*What needs to be done*
Exactly as they appear below, repeat the lines from the one with "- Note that" through the one with "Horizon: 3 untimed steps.", and no others.

*Data records*
=====
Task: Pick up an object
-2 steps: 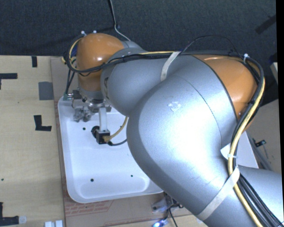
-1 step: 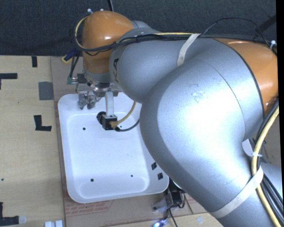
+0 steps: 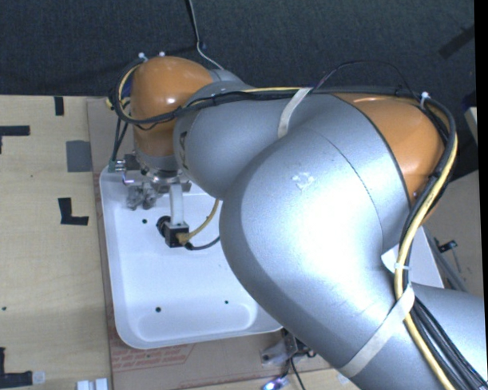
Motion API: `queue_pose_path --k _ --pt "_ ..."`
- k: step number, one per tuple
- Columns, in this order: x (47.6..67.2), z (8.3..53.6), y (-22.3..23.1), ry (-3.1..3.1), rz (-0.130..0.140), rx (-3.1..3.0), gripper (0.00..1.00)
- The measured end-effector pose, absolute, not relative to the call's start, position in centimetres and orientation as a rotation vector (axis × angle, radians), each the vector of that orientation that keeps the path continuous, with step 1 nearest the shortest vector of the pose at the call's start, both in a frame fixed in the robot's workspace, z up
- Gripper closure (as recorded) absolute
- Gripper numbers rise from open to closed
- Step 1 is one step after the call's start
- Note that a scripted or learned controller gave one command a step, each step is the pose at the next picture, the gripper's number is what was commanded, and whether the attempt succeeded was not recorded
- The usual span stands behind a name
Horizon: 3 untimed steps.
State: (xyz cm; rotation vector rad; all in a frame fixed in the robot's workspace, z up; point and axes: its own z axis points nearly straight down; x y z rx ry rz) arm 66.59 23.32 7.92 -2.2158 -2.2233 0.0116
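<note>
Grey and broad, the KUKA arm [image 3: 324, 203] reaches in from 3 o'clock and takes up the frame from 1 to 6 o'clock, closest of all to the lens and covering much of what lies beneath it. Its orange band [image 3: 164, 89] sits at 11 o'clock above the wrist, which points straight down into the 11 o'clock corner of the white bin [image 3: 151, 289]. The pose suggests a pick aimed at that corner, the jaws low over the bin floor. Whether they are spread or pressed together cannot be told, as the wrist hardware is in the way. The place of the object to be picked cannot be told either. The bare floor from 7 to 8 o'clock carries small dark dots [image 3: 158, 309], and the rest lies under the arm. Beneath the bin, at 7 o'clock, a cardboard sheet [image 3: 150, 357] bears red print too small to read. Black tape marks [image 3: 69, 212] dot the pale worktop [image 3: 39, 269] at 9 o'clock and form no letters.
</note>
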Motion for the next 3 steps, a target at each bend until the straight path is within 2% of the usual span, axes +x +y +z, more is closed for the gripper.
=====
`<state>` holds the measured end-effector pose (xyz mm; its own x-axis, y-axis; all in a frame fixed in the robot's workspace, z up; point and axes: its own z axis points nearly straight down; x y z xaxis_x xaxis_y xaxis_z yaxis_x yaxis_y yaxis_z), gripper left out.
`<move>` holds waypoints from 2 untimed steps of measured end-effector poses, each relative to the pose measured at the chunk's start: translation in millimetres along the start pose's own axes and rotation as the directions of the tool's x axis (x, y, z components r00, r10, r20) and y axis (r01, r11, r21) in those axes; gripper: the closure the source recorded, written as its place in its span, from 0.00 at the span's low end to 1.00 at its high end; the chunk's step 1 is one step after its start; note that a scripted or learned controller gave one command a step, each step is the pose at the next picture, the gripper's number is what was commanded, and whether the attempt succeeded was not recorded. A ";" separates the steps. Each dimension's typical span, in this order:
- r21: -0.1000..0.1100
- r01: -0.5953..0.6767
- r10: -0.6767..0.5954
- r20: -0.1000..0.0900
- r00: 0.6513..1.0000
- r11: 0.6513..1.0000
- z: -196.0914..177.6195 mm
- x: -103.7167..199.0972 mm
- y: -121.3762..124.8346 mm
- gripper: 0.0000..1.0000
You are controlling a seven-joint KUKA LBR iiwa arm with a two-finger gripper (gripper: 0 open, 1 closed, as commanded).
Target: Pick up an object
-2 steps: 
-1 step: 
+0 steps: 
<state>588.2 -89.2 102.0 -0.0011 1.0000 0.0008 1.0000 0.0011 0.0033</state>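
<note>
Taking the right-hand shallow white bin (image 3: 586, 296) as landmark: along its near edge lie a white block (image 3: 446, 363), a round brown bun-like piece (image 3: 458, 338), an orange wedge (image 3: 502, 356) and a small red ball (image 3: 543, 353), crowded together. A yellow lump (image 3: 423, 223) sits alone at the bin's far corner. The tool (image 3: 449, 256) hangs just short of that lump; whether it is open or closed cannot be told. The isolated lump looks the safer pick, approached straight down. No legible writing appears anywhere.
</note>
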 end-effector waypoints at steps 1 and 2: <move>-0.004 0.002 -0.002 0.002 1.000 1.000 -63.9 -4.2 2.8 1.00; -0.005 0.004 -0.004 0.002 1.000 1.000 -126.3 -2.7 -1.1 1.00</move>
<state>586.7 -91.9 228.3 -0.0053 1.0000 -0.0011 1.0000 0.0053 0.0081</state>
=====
*Solved exercise*
- Note that a scripted or learned controller gave one command a step, each step is the pose at the next picture, the gripper's number is what was commanded, and whether the attempt succeeded was not recorded
- The usual span stands behind a name
Horizon: 3 untimed steps.

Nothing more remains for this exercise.